Supplied data =
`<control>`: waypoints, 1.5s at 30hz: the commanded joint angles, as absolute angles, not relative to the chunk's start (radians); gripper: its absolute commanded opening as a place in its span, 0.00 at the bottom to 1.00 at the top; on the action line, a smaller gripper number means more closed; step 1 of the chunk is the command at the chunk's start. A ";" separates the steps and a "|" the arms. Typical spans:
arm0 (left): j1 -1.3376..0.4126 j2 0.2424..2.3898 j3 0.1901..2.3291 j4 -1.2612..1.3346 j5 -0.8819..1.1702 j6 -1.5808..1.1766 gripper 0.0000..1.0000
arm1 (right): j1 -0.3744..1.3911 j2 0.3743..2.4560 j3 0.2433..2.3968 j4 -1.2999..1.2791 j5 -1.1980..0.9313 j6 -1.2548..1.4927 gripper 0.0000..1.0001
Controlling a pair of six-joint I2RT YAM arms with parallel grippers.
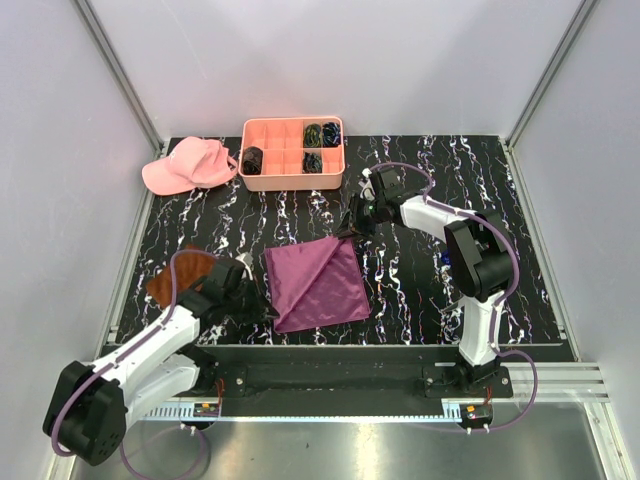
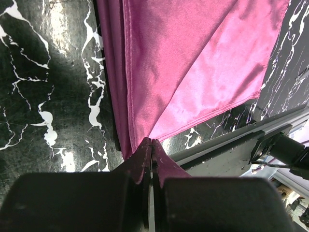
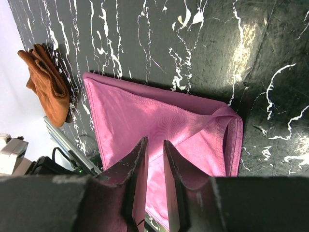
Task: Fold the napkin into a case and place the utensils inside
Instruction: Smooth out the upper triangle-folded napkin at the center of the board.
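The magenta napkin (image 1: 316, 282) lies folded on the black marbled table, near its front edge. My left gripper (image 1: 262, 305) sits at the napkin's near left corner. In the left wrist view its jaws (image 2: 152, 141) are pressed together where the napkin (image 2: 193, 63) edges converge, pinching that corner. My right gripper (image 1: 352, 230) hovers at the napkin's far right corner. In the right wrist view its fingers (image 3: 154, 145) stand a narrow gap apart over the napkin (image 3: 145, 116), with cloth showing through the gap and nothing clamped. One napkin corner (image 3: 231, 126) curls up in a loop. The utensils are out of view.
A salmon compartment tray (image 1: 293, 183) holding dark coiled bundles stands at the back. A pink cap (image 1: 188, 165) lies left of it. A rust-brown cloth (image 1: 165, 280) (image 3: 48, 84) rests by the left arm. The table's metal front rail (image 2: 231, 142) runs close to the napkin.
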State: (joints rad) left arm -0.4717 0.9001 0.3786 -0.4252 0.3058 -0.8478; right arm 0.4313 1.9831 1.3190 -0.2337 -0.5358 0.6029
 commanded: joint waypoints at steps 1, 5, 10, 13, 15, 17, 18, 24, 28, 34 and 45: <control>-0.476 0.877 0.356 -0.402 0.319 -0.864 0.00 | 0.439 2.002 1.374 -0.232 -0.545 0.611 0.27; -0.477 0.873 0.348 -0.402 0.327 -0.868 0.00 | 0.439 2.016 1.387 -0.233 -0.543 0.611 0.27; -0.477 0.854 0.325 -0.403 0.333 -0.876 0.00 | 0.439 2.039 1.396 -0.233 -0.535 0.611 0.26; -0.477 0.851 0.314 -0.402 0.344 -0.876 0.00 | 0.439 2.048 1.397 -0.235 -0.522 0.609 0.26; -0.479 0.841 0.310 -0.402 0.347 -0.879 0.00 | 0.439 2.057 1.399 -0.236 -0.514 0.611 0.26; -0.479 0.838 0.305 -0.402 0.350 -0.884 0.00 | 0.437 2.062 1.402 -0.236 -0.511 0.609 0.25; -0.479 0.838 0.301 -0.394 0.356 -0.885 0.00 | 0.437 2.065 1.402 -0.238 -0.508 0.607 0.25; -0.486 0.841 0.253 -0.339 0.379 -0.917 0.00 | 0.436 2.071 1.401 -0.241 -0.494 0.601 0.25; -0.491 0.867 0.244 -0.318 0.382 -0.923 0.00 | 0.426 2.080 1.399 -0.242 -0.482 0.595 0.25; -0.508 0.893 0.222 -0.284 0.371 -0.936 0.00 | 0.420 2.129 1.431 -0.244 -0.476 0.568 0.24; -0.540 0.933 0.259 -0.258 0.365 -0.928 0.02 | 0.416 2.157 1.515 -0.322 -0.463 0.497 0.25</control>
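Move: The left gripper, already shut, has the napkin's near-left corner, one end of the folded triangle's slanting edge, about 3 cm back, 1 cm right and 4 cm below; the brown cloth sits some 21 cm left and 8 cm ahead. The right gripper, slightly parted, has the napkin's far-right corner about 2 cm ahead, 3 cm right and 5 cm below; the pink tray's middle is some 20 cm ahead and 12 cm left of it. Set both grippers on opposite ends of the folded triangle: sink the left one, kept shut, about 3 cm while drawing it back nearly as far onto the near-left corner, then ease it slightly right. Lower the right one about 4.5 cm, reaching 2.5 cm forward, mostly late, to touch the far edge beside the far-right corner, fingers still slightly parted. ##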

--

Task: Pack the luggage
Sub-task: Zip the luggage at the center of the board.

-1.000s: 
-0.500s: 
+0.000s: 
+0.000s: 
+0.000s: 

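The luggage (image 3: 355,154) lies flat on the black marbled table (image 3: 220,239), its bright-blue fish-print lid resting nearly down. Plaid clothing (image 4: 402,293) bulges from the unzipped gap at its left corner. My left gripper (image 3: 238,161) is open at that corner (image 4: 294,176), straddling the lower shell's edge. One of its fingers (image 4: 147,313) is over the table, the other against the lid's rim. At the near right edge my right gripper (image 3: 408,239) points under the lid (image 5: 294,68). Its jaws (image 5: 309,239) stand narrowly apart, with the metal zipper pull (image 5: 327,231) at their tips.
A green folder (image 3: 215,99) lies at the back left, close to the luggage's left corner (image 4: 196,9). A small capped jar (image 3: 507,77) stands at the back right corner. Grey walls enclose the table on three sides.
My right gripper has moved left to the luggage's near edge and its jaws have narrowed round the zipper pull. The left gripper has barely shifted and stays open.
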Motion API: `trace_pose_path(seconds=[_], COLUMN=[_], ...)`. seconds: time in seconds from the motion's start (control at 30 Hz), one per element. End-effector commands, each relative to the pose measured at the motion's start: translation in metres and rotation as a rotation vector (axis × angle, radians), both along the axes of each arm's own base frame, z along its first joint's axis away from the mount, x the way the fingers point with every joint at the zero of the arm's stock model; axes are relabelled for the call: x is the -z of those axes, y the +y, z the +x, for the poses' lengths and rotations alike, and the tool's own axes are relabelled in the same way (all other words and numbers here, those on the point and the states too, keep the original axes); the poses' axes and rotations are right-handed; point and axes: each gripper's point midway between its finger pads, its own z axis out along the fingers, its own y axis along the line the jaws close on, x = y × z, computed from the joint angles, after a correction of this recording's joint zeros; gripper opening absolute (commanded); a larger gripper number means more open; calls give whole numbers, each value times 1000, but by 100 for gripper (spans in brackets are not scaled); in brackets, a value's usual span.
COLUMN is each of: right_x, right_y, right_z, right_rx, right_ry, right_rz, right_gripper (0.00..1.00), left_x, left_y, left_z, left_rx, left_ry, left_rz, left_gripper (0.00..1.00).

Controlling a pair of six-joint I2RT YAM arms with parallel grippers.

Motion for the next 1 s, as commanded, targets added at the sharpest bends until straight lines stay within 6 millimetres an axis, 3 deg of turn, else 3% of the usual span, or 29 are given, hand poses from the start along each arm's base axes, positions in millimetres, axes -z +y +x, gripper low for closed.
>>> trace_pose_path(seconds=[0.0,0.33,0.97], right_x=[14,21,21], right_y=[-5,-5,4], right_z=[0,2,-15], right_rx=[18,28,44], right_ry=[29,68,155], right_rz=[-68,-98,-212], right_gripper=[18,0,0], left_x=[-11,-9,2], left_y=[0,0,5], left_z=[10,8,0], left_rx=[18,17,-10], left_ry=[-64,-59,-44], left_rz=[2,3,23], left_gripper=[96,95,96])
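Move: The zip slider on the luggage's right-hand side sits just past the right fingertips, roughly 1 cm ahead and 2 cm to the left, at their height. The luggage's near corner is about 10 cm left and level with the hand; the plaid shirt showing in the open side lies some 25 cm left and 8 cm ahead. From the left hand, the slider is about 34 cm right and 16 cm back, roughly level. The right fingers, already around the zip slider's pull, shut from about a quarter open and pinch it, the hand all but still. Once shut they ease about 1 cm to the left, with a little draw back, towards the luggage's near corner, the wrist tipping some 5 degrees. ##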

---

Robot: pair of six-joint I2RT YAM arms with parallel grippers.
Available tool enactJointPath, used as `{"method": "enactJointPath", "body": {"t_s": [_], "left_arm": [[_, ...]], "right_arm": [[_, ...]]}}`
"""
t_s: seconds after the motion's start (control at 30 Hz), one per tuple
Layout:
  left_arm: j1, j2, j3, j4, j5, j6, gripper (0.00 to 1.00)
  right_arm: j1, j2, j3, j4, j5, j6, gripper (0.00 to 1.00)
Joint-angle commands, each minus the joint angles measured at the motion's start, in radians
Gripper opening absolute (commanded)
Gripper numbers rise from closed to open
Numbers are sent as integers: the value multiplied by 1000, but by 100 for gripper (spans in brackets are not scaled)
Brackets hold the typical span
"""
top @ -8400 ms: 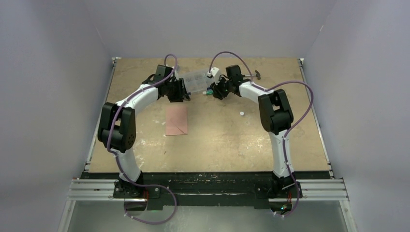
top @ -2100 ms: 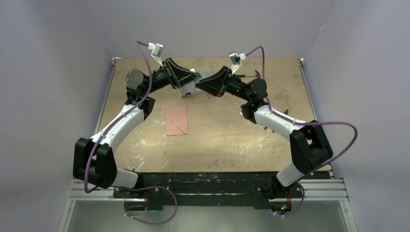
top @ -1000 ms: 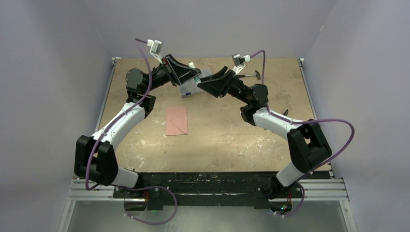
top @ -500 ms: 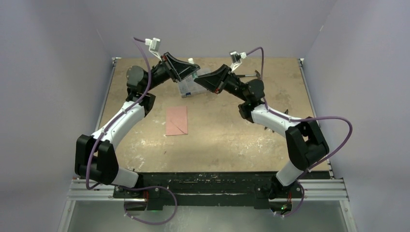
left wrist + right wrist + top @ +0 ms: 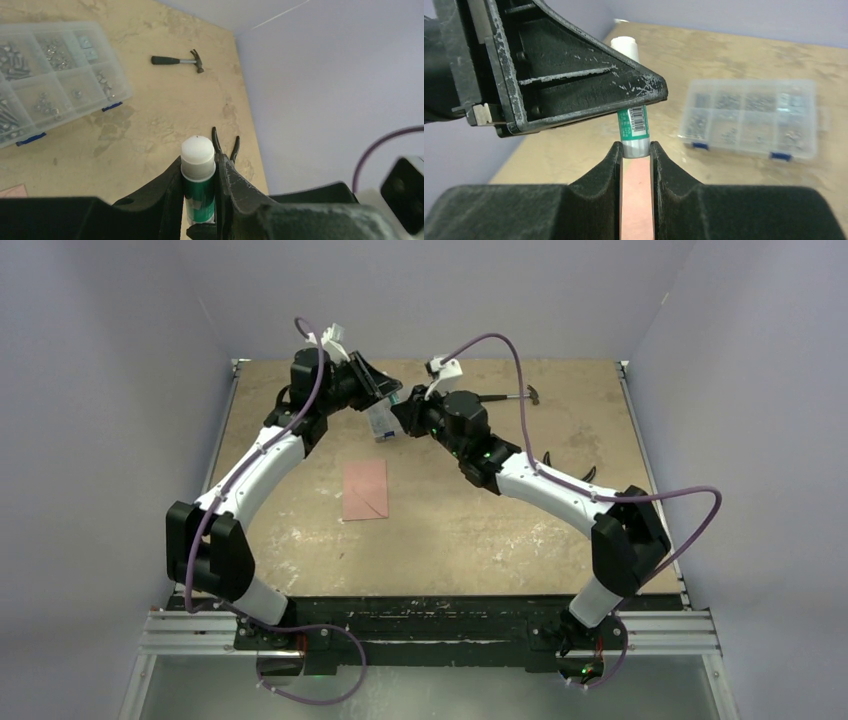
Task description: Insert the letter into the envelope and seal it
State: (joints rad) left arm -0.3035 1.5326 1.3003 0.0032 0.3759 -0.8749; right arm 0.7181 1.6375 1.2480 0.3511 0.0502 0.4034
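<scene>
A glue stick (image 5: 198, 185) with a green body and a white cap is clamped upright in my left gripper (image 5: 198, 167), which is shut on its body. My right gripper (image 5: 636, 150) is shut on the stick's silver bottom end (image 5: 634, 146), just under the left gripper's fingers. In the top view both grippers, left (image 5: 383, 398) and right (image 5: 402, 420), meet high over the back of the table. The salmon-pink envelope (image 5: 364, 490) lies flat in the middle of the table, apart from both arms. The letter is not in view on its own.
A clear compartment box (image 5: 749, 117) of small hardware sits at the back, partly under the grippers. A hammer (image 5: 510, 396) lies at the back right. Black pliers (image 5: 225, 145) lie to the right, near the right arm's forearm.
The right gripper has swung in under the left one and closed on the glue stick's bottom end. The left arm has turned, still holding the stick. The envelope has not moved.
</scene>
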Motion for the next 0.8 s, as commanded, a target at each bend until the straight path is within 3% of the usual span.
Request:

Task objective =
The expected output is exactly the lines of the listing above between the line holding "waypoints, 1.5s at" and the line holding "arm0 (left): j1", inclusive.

Task output =
`<control>`: waypoints, 1.5s at 30hz: the commanded joint angles, as absolute angles, not relative to the chunk's start (radians); gripper: its absolute commanded opening as a place in its span, 0.00 at the bottom to 1.00 at the top; on the action line, a smaller gripper number means more closed; step 1 of the chunk is the command at the chunk's start. A ";" separates the steps and a "|" the arms. Typical spans:
arm0 (left): j1 -1.3376..0.4126 j2 0.2424..2.3898 j3 0.1901..2.3291 j4 -1.2612..1.3346 j5 -0.8819..1.1702 j6 -1.5808..1.1766 gripper 0.0000..1.0000

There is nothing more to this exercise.